Retention. My attempt at basic analytics this week didn’t turn out to be entirely successful, though the overall point I was trying to make nonetheless held true — the benefit, I suppose, of not being particularly specific in pulling conclusions or lessons from those numbers.
As a reminder, here was the table I ran:
A reader correctly pointed out that if I wanted to break out the retention rate, the formula I used should have been the other way around: (Monthly Listeners)/(Ever Listened), as opposed to the (Ever Listened)/(Monthly Listeners) pursuit I used to illustrate the broad strokes of the ratio.
But the larger fix, which was also highlighted over Twitter by Steadfast Venture Capital’s Dave Ambrose, has to do with accounting for the fact that Monthly Active User growth generally rolls along at a slower pace compared with the more casual denominator (in this case, “Ever Listened”). Put another way: it’s easier to be casual, it’s much harder to be committed — “it takes time to habituate,” as one reader put it — and therefore it’s that much harder for the underlying dynamics driving the retention rate to achieve some kind of liftoff or acceleration, if there will ever be one.
It was also extended out to me that as an overall listenership grows bigger, there is a tendency for more engaged and nuanced audience measures tend not to grow as quickly or in natural tandem. This makes intuitive sense to me; it’s the story of every small business that becomes a global corporate empire, every town that becomes a booming city. But I wonder to what extent will podcasting’s growth follow in accordance to this arc.
Day-parting. Techmeme founder Gabe Rivera tweeted out an excerpt of this week’s write-up on its new daily podcast after the newsletter wen tout, and there’s something about the way he phrased Brian McCullough’s that stood out to me.
He wrote: “Here’s @brianmcc (of Techmeme Ride Home fame!) on how podcasters are now learning to do what radio people have been doing for almost a century.”
There is, of course, a certain counter-intuitiveness to this idea. Part of the whole point — and structural innovation — of podcasting is how its on-demand nature liberates it from certain defining limitations of broadcast; in particular, it’s linearity and confinement to the terms of the specific physical location it serves, which puts a cap on both the publisher and listener’s sense of autonomy over relating to the program being distributed. If podcasting is free from the particular confines of place and time, then why should it emulate what is essentially a strategy that emerges as a consequences of its predecessor’s limitations?

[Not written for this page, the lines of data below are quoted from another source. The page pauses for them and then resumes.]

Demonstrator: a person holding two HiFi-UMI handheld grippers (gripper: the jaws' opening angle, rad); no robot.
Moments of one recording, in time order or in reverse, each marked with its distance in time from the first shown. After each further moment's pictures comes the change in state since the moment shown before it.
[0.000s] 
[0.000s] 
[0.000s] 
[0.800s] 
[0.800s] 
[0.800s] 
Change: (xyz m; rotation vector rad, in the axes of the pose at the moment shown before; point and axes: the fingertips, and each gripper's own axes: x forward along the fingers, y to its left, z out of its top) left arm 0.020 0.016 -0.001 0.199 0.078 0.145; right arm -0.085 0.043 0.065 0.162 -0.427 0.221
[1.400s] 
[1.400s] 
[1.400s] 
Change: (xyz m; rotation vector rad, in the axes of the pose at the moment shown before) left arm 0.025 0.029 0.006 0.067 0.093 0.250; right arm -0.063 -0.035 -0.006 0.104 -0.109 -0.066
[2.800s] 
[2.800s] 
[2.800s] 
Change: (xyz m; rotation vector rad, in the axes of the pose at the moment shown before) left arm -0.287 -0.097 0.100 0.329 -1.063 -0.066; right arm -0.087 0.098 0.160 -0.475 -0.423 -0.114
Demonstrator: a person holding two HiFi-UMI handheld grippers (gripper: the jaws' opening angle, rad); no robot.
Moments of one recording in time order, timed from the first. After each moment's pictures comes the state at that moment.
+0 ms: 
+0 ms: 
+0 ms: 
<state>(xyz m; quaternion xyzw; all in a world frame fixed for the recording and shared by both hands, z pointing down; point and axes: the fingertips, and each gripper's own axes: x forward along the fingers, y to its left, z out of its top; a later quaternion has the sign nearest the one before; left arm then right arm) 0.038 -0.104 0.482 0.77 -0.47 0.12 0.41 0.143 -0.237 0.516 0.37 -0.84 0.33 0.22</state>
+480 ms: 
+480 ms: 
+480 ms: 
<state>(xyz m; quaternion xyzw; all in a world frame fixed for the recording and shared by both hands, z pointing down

In my mind, the answer is simple enough: because it can, and because you’d be harnessing the benefits of a strategy without needing to grapple with the downsides of the core weaknesses that necessitated the strategy — it’s the same ceiling, but higher floor. At the same time, though, I have a strong feeling that a podcast’s day-parting moves has more to do with its head than its tail, and therein lies in the nature of the new risk: the more specific you get with the head, the more you likely limit the benefits reaped by the tail.